Our life in Two Rivers could be described by many words, but the first phrase coming to our head is definitely “close to nature”. And we were constantly reminded of how the nature ultimately controls your everyday life. Due to permafrost, frozen soil, it’s rare to have a water system in your cabin. Like many people in Alaska, we hauled our drinking water inside in 20-liter (6 gallon) jugs and carried wastewater outside in a bowl. We stored our food in a cooler that we buried deep in the ground in summer and kept inside in winter, filling it with bottles full of ice. We cut our own firewood during the summer to keep us and the cabin warm during the winter. And before you notice, all these things become automatic, normal part of your day.

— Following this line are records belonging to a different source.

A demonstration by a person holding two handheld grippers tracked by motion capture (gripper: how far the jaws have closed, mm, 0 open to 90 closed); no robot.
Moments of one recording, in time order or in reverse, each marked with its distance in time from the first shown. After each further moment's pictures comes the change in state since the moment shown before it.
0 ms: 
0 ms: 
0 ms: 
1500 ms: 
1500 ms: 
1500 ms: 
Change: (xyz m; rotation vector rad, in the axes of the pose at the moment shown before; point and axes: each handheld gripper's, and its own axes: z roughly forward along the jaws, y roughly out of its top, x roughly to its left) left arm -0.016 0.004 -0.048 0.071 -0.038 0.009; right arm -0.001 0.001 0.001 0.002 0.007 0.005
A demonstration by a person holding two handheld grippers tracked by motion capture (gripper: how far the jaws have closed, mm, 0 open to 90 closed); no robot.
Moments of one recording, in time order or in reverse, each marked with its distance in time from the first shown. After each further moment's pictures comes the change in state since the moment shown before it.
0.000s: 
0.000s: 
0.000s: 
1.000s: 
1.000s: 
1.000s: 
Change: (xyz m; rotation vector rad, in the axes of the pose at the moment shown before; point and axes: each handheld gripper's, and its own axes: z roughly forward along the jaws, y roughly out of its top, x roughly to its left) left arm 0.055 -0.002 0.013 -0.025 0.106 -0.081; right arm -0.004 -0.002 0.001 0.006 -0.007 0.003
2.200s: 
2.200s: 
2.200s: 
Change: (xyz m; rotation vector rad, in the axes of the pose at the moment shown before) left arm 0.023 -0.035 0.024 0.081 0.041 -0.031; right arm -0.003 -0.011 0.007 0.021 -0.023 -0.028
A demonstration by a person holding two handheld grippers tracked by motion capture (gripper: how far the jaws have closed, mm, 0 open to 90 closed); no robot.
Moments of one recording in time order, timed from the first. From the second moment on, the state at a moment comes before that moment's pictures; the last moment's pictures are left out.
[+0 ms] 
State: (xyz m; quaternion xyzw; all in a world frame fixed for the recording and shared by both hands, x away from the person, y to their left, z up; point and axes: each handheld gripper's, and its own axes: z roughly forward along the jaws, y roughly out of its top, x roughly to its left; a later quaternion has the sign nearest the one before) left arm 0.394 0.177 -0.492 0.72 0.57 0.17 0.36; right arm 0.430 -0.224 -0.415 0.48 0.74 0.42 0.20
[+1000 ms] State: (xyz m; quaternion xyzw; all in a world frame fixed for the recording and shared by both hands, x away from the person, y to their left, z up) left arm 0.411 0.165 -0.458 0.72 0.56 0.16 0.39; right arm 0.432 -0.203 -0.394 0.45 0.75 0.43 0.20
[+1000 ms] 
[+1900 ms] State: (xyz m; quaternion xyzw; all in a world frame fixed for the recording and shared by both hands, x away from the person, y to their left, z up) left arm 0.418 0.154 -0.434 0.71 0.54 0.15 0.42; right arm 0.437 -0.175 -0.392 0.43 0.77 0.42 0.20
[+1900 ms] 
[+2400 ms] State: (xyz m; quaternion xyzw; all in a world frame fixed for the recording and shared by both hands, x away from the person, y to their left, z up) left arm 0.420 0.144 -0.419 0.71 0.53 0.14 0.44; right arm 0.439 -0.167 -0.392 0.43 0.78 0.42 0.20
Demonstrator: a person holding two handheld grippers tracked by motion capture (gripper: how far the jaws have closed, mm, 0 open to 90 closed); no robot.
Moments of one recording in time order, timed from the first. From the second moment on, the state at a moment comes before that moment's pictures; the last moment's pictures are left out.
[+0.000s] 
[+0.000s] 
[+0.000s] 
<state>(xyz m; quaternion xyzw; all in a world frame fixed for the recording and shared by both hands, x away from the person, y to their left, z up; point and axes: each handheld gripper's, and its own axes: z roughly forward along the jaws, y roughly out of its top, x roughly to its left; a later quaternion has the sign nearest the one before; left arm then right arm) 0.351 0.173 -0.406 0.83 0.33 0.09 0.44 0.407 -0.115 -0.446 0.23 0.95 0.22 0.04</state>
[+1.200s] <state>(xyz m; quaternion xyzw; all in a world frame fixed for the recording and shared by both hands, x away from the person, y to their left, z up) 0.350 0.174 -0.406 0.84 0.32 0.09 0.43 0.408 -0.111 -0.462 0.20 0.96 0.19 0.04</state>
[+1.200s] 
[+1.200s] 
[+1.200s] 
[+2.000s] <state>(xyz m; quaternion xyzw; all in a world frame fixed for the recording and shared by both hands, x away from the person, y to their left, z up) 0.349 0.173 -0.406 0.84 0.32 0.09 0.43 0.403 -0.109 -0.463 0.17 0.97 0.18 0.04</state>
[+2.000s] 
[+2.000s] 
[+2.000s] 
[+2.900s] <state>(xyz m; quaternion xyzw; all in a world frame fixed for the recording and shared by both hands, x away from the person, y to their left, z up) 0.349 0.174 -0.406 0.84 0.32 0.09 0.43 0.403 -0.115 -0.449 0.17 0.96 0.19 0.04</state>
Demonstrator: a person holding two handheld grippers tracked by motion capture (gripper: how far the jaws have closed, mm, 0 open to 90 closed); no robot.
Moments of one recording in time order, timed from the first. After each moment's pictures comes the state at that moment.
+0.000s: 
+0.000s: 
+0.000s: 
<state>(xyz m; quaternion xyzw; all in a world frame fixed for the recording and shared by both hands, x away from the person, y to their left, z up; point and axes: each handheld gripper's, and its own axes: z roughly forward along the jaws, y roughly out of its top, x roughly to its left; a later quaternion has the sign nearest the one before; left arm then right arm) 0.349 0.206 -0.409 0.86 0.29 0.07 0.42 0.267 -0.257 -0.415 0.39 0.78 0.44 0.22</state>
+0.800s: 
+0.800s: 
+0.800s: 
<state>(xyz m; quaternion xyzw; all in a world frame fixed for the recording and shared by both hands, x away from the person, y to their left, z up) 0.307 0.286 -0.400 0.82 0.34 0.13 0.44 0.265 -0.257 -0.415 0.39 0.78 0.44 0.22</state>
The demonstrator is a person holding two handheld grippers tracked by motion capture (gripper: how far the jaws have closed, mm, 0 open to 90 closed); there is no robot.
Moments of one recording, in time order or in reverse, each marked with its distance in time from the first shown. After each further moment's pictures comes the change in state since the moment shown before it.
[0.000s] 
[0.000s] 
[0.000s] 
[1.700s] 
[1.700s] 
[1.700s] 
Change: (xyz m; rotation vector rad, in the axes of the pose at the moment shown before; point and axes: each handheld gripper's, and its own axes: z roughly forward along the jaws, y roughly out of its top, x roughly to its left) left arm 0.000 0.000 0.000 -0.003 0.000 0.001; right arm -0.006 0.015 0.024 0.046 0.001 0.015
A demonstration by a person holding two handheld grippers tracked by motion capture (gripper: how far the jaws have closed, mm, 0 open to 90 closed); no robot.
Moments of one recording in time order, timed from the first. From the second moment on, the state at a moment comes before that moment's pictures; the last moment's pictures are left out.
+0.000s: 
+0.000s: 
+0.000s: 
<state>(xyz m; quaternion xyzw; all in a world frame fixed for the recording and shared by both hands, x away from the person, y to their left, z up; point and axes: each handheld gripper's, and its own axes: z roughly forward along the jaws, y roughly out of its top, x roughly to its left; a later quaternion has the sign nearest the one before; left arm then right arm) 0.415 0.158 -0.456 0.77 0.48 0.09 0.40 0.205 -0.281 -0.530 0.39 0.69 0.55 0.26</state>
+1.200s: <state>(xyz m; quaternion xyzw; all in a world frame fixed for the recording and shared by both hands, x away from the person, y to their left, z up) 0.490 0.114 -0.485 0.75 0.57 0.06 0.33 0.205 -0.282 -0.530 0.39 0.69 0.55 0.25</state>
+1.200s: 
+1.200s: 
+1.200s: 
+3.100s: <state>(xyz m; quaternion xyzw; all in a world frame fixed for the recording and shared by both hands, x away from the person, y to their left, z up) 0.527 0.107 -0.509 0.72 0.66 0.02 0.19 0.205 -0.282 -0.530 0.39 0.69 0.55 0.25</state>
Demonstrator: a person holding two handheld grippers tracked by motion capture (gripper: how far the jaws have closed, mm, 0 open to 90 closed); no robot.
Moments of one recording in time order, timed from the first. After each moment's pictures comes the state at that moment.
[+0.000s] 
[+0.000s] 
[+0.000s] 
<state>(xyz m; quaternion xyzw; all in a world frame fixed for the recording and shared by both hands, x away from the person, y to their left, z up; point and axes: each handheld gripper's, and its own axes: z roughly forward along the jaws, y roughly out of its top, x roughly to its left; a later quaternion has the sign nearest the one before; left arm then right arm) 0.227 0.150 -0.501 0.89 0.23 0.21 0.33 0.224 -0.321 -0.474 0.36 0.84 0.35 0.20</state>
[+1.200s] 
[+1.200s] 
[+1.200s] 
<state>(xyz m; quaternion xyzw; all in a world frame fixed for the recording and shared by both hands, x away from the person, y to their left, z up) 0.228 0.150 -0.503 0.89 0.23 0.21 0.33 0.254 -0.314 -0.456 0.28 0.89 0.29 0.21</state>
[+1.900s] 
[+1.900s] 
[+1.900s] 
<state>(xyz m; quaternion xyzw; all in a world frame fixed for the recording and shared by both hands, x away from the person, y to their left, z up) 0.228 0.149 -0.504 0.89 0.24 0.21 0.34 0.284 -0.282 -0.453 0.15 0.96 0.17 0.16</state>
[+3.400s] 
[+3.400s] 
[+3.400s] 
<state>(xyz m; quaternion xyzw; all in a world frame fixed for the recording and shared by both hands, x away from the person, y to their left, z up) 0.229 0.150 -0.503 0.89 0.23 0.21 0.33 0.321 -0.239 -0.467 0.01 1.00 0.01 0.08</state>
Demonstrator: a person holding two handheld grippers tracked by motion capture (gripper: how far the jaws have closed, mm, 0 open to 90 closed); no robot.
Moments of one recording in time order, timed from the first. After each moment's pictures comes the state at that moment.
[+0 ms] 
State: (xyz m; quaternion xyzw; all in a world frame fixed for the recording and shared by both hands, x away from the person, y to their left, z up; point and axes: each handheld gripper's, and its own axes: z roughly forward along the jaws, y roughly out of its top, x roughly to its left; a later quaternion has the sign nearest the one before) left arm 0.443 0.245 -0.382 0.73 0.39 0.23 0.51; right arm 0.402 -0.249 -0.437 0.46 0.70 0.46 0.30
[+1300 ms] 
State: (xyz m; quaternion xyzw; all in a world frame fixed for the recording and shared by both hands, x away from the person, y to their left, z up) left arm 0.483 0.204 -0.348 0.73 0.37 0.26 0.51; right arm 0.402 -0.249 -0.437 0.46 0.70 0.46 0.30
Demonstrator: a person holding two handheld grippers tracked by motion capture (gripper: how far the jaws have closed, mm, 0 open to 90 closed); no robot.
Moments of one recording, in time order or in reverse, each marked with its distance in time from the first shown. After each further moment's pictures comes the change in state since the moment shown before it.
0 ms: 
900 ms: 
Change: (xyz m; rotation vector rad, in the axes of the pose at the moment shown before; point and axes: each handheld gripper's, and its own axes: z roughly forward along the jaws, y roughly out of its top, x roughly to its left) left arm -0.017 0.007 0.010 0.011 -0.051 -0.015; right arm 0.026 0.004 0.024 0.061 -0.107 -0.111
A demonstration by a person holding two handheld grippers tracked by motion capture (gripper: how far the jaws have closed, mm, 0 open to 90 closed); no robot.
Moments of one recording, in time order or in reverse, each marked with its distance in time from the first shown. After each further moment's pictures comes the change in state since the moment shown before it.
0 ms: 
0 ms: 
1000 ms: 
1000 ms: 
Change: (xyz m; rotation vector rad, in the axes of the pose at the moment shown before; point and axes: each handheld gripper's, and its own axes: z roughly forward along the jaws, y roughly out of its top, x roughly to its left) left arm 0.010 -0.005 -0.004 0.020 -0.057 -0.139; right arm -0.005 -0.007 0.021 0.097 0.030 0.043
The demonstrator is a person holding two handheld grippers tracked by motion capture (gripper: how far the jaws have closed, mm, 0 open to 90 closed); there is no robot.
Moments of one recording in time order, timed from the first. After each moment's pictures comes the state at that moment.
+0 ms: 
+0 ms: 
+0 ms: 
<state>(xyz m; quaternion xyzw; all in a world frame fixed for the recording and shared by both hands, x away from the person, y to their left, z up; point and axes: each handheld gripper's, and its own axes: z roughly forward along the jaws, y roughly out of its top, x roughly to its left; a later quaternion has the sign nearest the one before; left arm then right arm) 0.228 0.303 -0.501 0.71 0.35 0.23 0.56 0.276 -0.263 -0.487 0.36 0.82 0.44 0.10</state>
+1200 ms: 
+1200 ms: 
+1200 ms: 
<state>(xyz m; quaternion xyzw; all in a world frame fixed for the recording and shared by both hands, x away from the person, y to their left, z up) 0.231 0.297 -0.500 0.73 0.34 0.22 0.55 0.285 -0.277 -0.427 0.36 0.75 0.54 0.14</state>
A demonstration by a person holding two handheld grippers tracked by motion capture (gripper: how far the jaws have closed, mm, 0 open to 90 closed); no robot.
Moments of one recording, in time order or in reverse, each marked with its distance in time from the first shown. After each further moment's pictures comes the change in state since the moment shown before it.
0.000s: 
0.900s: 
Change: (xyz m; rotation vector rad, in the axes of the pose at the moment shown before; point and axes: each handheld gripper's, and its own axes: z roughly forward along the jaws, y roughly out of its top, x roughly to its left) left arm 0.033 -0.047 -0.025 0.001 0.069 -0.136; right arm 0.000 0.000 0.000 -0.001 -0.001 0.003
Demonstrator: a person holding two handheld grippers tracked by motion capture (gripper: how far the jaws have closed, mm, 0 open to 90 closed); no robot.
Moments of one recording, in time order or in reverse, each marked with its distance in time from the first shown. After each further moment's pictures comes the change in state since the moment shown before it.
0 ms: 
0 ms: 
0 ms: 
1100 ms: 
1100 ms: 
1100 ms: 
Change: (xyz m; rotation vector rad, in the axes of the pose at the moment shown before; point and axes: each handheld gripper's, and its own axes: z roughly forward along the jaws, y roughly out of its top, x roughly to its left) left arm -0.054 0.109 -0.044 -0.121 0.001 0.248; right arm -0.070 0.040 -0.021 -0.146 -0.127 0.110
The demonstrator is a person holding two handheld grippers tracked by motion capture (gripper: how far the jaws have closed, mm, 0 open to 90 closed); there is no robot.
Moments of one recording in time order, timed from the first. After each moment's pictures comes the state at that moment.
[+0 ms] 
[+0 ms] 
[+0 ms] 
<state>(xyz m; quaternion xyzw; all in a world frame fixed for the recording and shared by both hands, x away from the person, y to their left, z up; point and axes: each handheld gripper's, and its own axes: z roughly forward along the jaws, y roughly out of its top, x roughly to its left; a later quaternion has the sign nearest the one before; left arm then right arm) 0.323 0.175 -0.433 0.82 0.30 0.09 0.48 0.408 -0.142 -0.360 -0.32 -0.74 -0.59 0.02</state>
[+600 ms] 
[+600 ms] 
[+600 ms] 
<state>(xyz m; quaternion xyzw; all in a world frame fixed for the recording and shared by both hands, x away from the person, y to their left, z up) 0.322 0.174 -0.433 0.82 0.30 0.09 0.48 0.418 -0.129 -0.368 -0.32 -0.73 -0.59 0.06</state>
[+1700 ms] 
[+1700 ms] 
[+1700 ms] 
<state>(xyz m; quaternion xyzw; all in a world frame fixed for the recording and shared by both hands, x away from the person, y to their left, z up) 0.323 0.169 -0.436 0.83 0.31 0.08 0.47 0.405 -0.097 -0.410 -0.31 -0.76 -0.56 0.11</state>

Living in a remote area without electricity also affects many small daily tasks, especially in winter. When the daylight decreases your headlamp becomes your best friend. And you realize how much light a fire, whether in an oil lamp, in a candle or in a wood stove, can offer. You realize your commute or evening walks can be enlightened by moon, stars and beautiful northern lights in the sky. And eventually you also learn how to cook with propane stove and oven.
So what would make our everyday life even more special? We are already in Alaska, living in a cabin with limited facilities in the middle of a forest. Well, the people and the animals we’re living with. Our amazing landlord with his family owns a couple of dozen dogs that we got to know very well and enjoyed going out a lot.
In addition our “Alaskan family” has a barn full of chickens, ducks and goats that kept us busy after work and provided ingredients like eggs, milk and meat to our daily meals. In summer we also had a huge organic garden full of different salads, carrots, peas, beans, beets, raspberries, tomatoes, potatoes and so on. Goes without saying, we highly appreciated the home grown, clean food that we had opportunity to eat, many times with our Alaskan family.
Our everyday life was colored by several single or multiday trips around interior and other parts of Alaska. We went for road trips and hiking trips, went flying, floating, canoeing, skiing and snowshoeing, and drove with snowmachine and ATV. In winter we had a dog team that we mushed with. So seasons changed and days, weeks and months were full of action and exciting things to do. But we still found time to relax and just be at our Alaskan home and enjoy. That’s what we call a life!